EVERETT, Wash. -- It’s a cold case that has spanned more than three decades, and now prosecutors and law enforcement officials are calling it a landmark. Investigators say it’s how they solved the case that could impact cold cases all around the nation.
On Wednesday, a judge sentenced 56-year-old William Talbott to life in prison for killing a Canadian couple. Back in November 1987, 20-year-old Jay Cook, and his 18-year-old girlfriend Tanya left Vancouver Island for Seattle on a business trip. They were murdered before they arrived.
DNA collected at multiple crime scenes was finally matched to Talbott last year. Now, after decades of searching, prosecutors closed the case using a new technique called DNA Genealogy.

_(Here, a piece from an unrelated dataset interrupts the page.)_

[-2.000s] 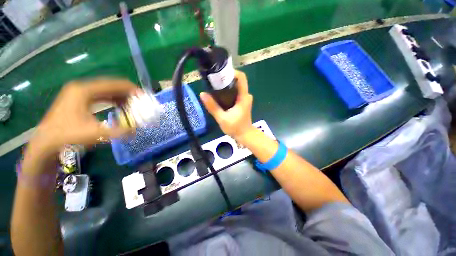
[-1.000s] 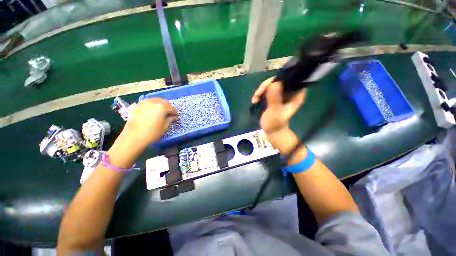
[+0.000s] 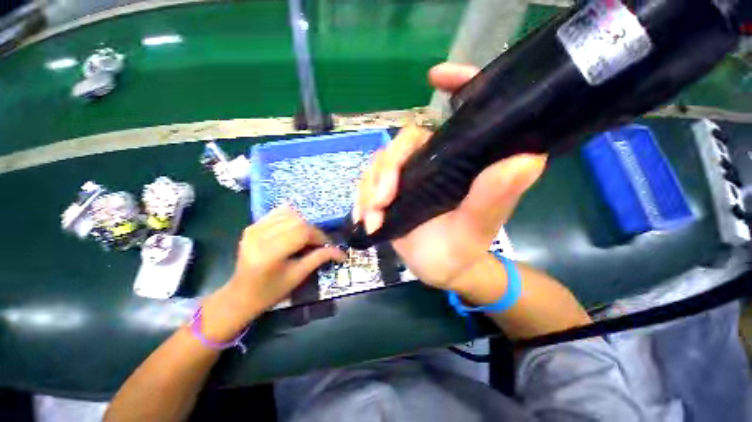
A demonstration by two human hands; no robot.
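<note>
My right hand [image 3: 453,214] grips the black electric screwdriver [image 3: 528,99], which is tilted with its tip low at the left, near the circuit board. The circuit board [image 3: 350,272] sits in the holding fixture [image 3: 394,272], partly hidden by my hands. My left hand [image 3: 276,251] is bent over the left edge of the board, its fingertips close to the screwdriver tip. Whether its fingers hold a screw is too small to tell. The blue screw bin [image 3: 258,177] with heaped screws stands just behind the fixture.
Several waiting units [image 3: 115,216] lie at the left, with a loose white unit [image 3: 163,268] beside them. Another unit [image 3: 231,167] touches the bin's left side. A second blue bin [image 3: 639,181] and another fixture [image 3: 721,181] are at the right. A divider bar [image 3: 303,66] crosses the belt.
The screwdriver has swung from upright to tilted, its tip now down by the board. My left hand first put down a unit, dipped into the screw bin, and is now over the board.
</note>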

It involves creating DNA profiles using crime scene samples and looking through public genealogy websites for matches, which could surface family members that lead to new suspects.
The verdict is the first of its kind when it comes to pinpointing a suspect. The families of the victims shared their feelings in court Wednesday.

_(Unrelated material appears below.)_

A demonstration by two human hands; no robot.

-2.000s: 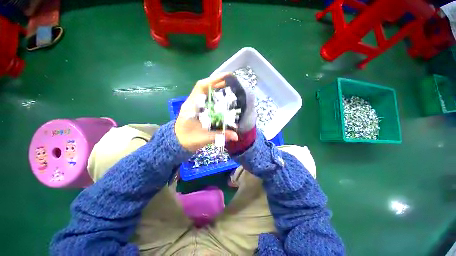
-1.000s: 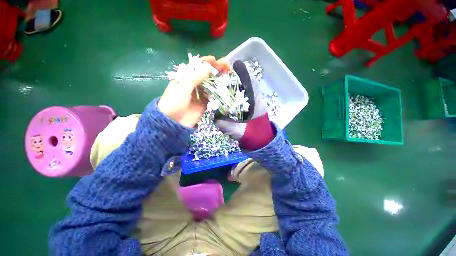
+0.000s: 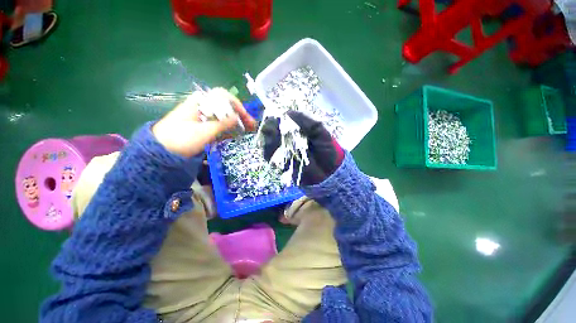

“No words sum it up better than 'Thank God Talbott is finally off the street.' The people of Skagit and Snohomish county can all breathe a sigh of relief,” says Laura Baanstra.
Talbott’s trial lasted two weeks and jurors deliberated for over two days before finding him guilty of both counts of aggravated murder.
“It seems to me the only remarkable thing he ever did was not to give to the world, but to take, and what he took was the lives of two very young people,” says Kelly Cook.
Prosecutors and law enforcement say this truly is a landmark case that proves DNA Geneology could be used to help solve other cold cases all across the country.